There is always something wrong with every guy I meet — they’re either too bossy, too sloppy, too cheap. I could go on and on. I feel like there are no good men left. What do I have to do to find a guy that’s right for me?"

ANSWER: First off, allow me to commend you on your high standards and refusal to settle for less than you deserve. A good man is hard to find, and I’m not talking about quantity (the truth is that about 105 boys are born for every 100 girls). I’m talking about quality. What was considered “good enough” for your mom or grandmother just doesn’t cut it anymore (sorry, grandpa). Today’s women are smarter, better educated, and more successful than ever before. And it’s because of this independence that women have choices. And more and more women are choosing to stay single rather than settle for second best. The problem with finding a good man is that you’ve gotten way too good for us. Think about it: you women had the Sexual Revolution to motivate you; but what have us guys been doing for the last thirty years? Can you say “E.S.P.N.?” That’s right, while you’ve been out bringing home the bacon and frying it up in a pan, we’ve been sitting on our asses watching sports and drinking Bud Light.

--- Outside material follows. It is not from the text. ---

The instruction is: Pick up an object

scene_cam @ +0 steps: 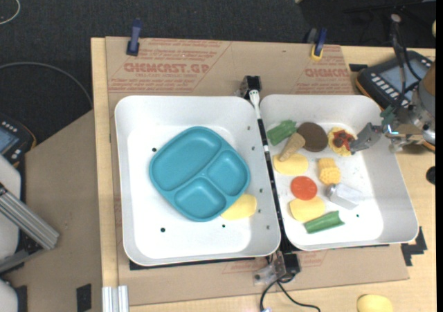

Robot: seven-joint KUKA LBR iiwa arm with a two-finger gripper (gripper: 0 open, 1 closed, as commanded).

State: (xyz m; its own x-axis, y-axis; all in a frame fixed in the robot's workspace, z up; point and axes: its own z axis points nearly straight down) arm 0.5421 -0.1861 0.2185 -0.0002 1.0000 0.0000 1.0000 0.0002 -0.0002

So why shouldn’t you be on the hunt for a guy as good as you are – successful, attractive, educated, serious, clean.

But don’t get me wrong: I’m not saying you shouldn’t keep the door open. It’s too easy to get hung up on standards, or an “ideal guy”, or what was drilled into our heads by our parents. As one female patient of mine, a single real estate broker, said:

“Listen, maybe it’s because of my job, but I approach dating like house-shopping. First I pick a neighborhood in my price range. I’m realistic. Look, I know I’m never going to live on Brad Pitt Lane or George Clooney Avenue, but that doesn’t mean I have to settle for a dump on George Costanza Row. And once I’m out there shopping, I always factor in renovation costs – because honey, I don’t care how good a paint job he has on the surface, no man is in “move-in” condition. But sometimes a fixer-upper is a good investment – especially if he’s a good kisser. And here’s the other thing I learned: don’t be afraid to flip – life is short, you have to live like the market is red-hot. Give him a try, and if it doesn’t work out, then flip him and move on.”

To stick with Nancy’s metaphor, stay optimistic. It’s a big market out there. Be open to new neighborhoods you may not have been considering. Trust me: it’s only a matter of time until you find a home worth taking out that 30-year mortgage on.